GiGiH

On Senin, Oktober 05, 2009 1 komentar

GiGiH

H. Pitoyo

KELILING PASAR BERSEPEDA LALU KUASAI JAWA

Laki-laki tamatan SMEA Jogonalan Klaten yang lahir pada 12 Agustus 1952, pada awalnya kemringet mengayuh sepeda dari paar-kepasar tiap hari, menjajakan sempe dolar dan kuping tikus tapi setelah ditekuninya selama bertahun-tahun makanan bocah yang sepele itu menjadikannya survive. Pasar se-Jawa telah ia kuasai.

INGIN MAJU HARUS SIAP BERMASALAH

Sebelumnya Pitoyo pernah melamar kerja ke sana sini tapi hasilnya nol. Padahal ia sulung adiknya masih kecil-kecil. Putus asa itu “haram”. Pitoyo harus berbuat apa? Tapi, apa? Lalu diliriknya sekitar, di kampong Gondangan Jogonalan Klaten banyak keluarga bikin kue kering sempe dolar dan kuping tikus, Pitoyo pun ambyur kesitu. Bersepeda dengan rombong besar di boncengannya, Pitoyo menyusur Delenggu, Pedan, Karangdowo, sampai Wonosari. Namanya berjuang harus ulet. Tidak boleh malu kalau mau maju.

Pitoyo mengaku, hidupnya dulu memang kurang beruntung, dihimpit problem ekonomi an situasi yang sangat memojokkan keluarganya. Tapi halk itu tidak membuatnya putus asa, justru mencambuk semangat juangnya. Bahkan saat usahanya mulai berkembang, pernah mendapatkan perlakuan kurang menyenangkan, saat kulakan kue kaleng ke Magelang, ia sempat akan diusir karena disangka pengangguran mencari kerja. Mungkin karena pnampilannya yang bersahaja. Akhirnya, hari itu dia membeli 50 kaleng roti.

Pelanggan Pitoyo terus bertambah, dagangannyapun semakin beragam. Sebagian keuntungannya di tabung. Tapi dengan pertimbangan mendukung usaha, tabungannya digunakan intuk membeli truk bekas. Diukung satu armada truk, wilayah jelajahnya semakin melebar, prouk yang dipasarkan semakin beragam.
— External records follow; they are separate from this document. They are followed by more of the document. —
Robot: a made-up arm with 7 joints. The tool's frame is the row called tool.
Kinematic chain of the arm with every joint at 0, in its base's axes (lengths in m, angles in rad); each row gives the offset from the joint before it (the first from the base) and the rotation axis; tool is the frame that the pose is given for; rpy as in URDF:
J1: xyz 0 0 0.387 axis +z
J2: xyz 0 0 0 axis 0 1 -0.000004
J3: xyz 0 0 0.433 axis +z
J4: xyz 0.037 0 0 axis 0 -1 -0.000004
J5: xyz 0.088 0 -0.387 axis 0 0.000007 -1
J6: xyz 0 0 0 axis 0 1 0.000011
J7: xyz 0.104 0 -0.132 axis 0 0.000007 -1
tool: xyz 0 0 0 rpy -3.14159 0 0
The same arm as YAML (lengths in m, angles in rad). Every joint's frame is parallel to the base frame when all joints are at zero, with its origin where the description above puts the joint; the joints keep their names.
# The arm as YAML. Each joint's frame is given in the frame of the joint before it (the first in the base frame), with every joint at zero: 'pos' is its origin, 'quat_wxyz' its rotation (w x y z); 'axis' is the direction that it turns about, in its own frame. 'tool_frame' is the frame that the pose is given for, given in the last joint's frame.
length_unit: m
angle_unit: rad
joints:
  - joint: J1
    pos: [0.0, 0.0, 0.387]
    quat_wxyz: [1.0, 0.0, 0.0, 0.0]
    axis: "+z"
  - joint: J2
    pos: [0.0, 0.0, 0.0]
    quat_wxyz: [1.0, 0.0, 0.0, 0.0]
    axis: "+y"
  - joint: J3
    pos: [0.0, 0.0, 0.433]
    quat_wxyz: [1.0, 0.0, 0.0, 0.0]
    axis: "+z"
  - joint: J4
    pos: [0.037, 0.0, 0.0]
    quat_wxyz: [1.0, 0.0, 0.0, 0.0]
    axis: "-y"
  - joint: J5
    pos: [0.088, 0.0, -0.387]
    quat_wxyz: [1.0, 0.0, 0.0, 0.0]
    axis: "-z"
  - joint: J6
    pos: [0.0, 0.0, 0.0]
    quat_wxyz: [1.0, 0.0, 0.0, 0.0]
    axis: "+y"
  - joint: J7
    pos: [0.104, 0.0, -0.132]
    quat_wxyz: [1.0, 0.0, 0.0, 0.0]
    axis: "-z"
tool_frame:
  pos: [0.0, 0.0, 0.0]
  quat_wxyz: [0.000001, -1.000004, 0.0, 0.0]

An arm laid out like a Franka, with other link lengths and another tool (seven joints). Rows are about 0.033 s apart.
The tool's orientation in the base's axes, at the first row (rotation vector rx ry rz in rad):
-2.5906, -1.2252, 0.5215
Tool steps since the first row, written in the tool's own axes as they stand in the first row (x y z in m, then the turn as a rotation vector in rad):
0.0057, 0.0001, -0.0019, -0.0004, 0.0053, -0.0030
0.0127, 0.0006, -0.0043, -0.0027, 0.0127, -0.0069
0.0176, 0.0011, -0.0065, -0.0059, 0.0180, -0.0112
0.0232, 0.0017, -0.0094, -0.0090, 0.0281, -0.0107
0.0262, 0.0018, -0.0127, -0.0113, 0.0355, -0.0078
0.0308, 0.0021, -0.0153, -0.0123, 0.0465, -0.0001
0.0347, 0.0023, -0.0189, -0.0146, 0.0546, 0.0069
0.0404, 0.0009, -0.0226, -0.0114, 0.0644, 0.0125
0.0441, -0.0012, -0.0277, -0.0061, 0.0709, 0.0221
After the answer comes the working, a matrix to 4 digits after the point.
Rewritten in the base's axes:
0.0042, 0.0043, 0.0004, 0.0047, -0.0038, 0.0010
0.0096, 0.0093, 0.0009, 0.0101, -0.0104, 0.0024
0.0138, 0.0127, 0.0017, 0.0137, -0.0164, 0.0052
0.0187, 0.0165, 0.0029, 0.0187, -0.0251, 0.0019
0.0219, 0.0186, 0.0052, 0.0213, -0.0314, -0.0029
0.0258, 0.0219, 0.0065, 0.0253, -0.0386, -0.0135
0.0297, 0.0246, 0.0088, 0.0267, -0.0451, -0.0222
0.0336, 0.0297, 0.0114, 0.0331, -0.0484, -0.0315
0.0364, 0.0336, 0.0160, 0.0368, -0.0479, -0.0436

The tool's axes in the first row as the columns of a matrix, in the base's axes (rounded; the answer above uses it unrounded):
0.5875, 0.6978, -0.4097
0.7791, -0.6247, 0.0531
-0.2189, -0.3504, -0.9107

Banyak suka duka dialami Pitoyo, terutama menyikapi politik banting harga dalam rangka merebut pasar. “Memang, ada beberapa pelaku bisnis yang berani jual rugi, dengan tujuan menjatuhkan competitor agar menyingkir dari wilayah pemasaran. Tapi saya tidak mau berbuat seperti itu. Sebatar mencari untung seminimal mungkin, masih sering saya lakukan. Tetapi kalau sampai jual rugi, jelas itu tidak masuk akal,” ungkapnya.

Setelah bertahun-tahun kegigihannya, akhirnya membawa hasil, bermodal satu sepeda ontel untuk jualan keliling sempe olar dan kuping tikus ke pelosok-pelosok Klaten tahun 1976 lalu. Kini wiraswastawan ini sudah mempunyai 70 karyawan, belasan truk, 13 bus pariwisata dan aset lainnya. Ketiga anaknya hasil pernikahan dengan Purwanti, dibiasakan kerjakeras. Sambil sekolah, mereka digiring agar memahami seluk beluk semua pekerjaan orangtuanya. Termasuk dibiasakan dengan kehidupan religius. Sebab memang, meski tidak tinggal dilingkungan Pesantren, namun H. Pitoyo dikenal taat dhawuh kiai.